◆ **Exercise**:
Copy out the data below, all of it, exactly.

◆ **Material for this task**:
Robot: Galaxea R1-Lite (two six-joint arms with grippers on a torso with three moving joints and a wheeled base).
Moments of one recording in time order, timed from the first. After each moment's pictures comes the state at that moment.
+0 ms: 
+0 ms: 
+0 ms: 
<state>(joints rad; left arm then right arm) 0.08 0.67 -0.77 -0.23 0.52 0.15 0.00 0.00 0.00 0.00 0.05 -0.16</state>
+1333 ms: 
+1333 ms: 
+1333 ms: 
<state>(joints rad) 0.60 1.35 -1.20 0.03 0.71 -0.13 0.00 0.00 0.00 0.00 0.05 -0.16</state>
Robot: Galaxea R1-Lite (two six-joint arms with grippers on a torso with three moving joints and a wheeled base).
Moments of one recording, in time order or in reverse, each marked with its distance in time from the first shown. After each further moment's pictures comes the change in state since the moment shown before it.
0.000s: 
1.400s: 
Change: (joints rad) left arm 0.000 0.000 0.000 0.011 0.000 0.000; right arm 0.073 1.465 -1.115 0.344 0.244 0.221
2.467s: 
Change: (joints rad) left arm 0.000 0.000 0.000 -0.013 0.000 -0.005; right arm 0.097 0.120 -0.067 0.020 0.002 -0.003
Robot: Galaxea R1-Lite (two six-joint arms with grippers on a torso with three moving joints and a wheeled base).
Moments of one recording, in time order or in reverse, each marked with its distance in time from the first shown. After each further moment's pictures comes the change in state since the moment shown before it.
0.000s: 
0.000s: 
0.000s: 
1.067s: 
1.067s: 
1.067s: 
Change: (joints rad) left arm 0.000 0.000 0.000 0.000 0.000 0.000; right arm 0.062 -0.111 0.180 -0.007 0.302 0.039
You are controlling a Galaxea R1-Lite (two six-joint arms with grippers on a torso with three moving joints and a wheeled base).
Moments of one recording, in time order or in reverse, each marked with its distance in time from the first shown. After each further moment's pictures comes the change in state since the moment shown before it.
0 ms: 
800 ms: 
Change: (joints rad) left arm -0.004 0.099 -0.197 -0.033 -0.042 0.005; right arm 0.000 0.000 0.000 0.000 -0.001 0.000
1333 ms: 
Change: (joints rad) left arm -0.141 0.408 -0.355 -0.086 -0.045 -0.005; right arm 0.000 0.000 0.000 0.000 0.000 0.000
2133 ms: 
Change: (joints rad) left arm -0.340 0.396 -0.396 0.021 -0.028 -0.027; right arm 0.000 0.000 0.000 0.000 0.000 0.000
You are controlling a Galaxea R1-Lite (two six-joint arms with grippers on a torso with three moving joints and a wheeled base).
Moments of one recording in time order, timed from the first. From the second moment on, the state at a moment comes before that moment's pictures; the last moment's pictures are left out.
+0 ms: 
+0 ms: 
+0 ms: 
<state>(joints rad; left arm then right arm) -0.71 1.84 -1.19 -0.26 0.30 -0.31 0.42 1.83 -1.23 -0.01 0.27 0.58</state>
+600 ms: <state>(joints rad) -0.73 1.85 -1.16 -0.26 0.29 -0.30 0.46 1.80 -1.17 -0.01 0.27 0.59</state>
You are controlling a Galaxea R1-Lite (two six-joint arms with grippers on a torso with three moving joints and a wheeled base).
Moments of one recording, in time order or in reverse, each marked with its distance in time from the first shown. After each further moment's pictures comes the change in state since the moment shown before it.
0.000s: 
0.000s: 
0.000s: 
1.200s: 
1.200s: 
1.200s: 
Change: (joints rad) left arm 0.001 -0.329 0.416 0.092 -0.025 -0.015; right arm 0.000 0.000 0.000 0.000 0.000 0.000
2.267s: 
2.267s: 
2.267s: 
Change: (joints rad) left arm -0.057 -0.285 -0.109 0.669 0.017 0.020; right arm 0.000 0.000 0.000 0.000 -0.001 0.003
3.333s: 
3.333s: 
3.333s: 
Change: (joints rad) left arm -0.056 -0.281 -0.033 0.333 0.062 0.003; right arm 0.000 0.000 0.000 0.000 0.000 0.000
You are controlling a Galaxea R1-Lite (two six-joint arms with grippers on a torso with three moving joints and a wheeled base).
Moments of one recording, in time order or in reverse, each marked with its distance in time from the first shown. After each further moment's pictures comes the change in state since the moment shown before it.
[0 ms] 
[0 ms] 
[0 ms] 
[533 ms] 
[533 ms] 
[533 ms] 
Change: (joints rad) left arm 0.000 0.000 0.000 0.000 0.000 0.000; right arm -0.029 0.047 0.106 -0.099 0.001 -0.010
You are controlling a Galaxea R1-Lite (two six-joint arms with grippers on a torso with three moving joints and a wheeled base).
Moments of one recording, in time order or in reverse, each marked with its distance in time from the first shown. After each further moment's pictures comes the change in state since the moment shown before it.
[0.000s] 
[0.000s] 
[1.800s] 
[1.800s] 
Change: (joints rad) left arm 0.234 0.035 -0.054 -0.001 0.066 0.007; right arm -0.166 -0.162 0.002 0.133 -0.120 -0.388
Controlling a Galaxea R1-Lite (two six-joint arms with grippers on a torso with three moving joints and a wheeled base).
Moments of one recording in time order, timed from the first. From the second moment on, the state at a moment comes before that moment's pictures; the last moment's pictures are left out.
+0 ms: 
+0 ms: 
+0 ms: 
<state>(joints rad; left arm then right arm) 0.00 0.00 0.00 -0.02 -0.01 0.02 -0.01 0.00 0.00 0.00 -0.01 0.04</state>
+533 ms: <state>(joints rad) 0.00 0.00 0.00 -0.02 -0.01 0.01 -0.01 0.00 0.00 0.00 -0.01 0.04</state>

◆ **Exercise solution**:
Robot: Galaxea R1-Lite (two six-joint arms with grippers on a torso with three moving joints and a wheeled base).
Moments of one recording in time order, timed from the first. After each moment's pictures comes the state at that moment.
+0 ms: 
+0 ms: 
+0 ms: 
<state>(joints rad; left arm then right arm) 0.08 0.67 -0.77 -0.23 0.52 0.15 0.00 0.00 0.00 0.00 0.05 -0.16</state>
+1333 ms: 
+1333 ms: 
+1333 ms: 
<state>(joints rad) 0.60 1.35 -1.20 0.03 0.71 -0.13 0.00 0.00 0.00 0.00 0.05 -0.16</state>
Robot: Galaxea R1-Lite (two six-joint arms with grippers on a torso with three moving joints and a wheeled base).
Moments of one recording, in time order or in reverse, each marked with its distance in time from the first shown. After each further moment's pictures comes the change in state since the moment shown before it.
0.000s: 
1.400s: 
Change: (joints rad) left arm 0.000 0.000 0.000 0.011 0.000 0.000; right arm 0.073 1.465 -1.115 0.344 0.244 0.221
2.467s: 
Change: (joints rad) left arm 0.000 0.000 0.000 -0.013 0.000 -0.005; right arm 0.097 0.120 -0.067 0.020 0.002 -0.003
Robot: Galaxea R1-Lite (two six-joint arms with grippers on a torso with three moving joints and a wheeled base).
Moments of one recording, in time order or in reverse, each marked with its distance in time from the first shown. After each further moment's pictures comes the change in state since the moment shown before it.
0.000s: 
0.000s: 
0.000s: 
1.067s: 
1.067s: 
1.067s: 
Change: (joints rad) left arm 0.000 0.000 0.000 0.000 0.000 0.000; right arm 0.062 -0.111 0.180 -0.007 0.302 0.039
You are controlling a Galaxea R1-Lite (two six-joint arms with grippers on a torso with three moving joints and a wheeled base).
Moments of one recording, in time order or in reverse, each marked with its distance in time from the first shown. After each further moment's pictures comes the change in state since the moment shown before it.
0 ms: 
800 ms: 
Change: (joints rad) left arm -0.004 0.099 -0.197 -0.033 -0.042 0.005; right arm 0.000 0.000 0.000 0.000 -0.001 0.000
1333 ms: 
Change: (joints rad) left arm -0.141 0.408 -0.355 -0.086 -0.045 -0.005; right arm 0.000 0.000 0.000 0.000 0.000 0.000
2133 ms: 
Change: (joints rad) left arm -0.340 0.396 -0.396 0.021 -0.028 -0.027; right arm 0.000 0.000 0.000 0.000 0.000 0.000
You are controlling a Galaxea R1-Lite (two six-joint arms with grippers on a torso with three moving joints and a wheeled base).
Moments of one recording in time order, timed from the first. From the second moment on, the state at a moment comes before that moment's pictures; the last moment's pictures are left out.
+0 ms: 
+0 ms: 
+0 ms: 
<state>(joints rad; left arm then right arm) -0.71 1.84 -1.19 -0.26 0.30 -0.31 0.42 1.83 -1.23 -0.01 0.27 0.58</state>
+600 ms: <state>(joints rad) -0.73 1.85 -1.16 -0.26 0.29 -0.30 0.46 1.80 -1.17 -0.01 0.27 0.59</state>
You are controlling a Galaxea R1-Lite (two six-joint arms with grippers on a torso with three moving joints and a wheeled base).
Moments of one recording, in time order or in reverse, each marked with its distance in time from the first shown. After each further moment's pictures comes the change in state since the moment shown before it.
0.000s: 
0.000s: 
0.000s: 
1.200s: 
1.200s: 
1.200s: 
Change: (joints rad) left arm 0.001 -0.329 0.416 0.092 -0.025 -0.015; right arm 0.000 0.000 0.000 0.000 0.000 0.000
2.267s: 
2.267s: 
2.267s: 
Change: (joints rad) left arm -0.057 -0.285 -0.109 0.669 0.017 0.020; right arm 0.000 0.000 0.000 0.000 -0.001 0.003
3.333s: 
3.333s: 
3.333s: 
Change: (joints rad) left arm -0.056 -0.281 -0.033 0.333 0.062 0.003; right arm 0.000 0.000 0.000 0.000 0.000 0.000
You are controlling a Galaxea R1-Lite (two six-joint arms with grippers on a torso with three moving joints and a wheeled base).
Moments of one recording, in time order or in reverse, each marked with its distance in time from the first shown. After each further moment's pictures comes the change in state since the moment shown before it.
[0 ms] 
[0 ms] 
[0 ms] 
[533 ms] 
[533 ms] 
[533 ms] 
Change: (joints rad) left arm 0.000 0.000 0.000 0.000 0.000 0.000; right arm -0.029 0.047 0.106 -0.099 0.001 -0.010
You are controlling a Galaxea R1-Lite (two six-joint arms with grippers on a torso with three moving joints and a wheeled base).
Moments of one recording, in time order or in reverse, each marked with its distance in time from the first shown. After each further moment's pictures comes the change in state since the moment shown before it.
[0.000s] 
[0.000s] 
[1.800s] 
[1.800s] 
Change: (joints rad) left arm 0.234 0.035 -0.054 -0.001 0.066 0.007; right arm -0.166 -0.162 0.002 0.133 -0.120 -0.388
Controlling a Galaxea R1-Lite (two six-joint arms with grippers on a torso with three moving joints and a wheeled base).
Moments of one recording in time order, timed from the first. From the second moment on, the state at a moment comes before that moment's pictures; the last moment's pictures are left out.
+0 ms: 
+0 ms: 
+0 ms: 
<state>(joints rad; left arm then right arm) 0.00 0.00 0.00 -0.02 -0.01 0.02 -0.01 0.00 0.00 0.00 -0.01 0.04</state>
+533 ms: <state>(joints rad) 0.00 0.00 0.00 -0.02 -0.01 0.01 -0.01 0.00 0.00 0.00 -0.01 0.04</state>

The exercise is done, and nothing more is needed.